Kepada Erna ingin kusampaikan bahwa sebuah kisah - atau juga mungkin dongeng - terkadang bisa menjadi "teknologi" ampuh dalam kerangka menyampaikan nilai tertentu. Dengan kisah kita bisa mencermini kehidupan, karena seperti kata Kahlil Gibran, dalam kisah ada drama kehidupan. Ada panggung sandiwara yang di dalamnya manusia belajar dari drama itu. Kenapa? Karena manusia adalah homo fabula, makhluk pengisah, dan sebagian yang lainnya adalah makhluk mimesis, makhluk yang selalu meniru sesuatu yang ia kagumi.

Tapi lebih dari itu semua, hampir semua kitab suci berisi kisah-kisah, terutama sekali kisah masa lalu.

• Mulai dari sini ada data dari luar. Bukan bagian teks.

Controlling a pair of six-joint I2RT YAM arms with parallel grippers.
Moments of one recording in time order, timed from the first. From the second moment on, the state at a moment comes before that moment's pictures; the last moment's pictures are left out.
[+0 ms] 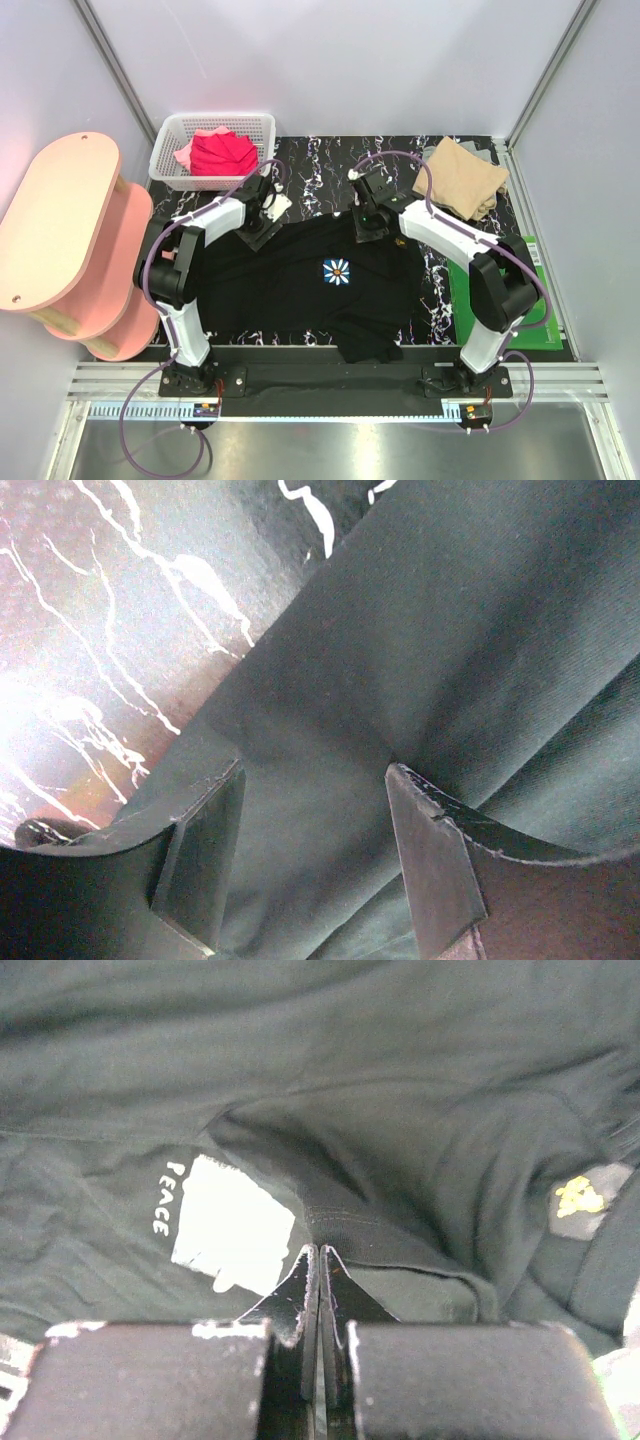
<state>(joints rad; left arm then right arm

Tentang alamnya, tentang kehidupan manusianya di berbagai aspek. Untuk memperingatkan manusia, Tuhan selalu berkisah. Misalnya, untuk mengingatkan manusia akan bahaya totalitarianisme, Tuhan mengisahkan Fir'aun. Untuk mengingatkan soal bahaya kerakusan, maka Dia memunculkan Qorun dan masih banyak lagi.

Saya mengakhiri tulisan ini ketika saya mendengarkan pengumuman di corong masjid dekat rumah saya bahwa seorang warga baru saja meninggal dunia. Innalillah, semoga penutup kisah duniawi tetangga saya itu adalah kisah kebahagiaan menuju akhirat.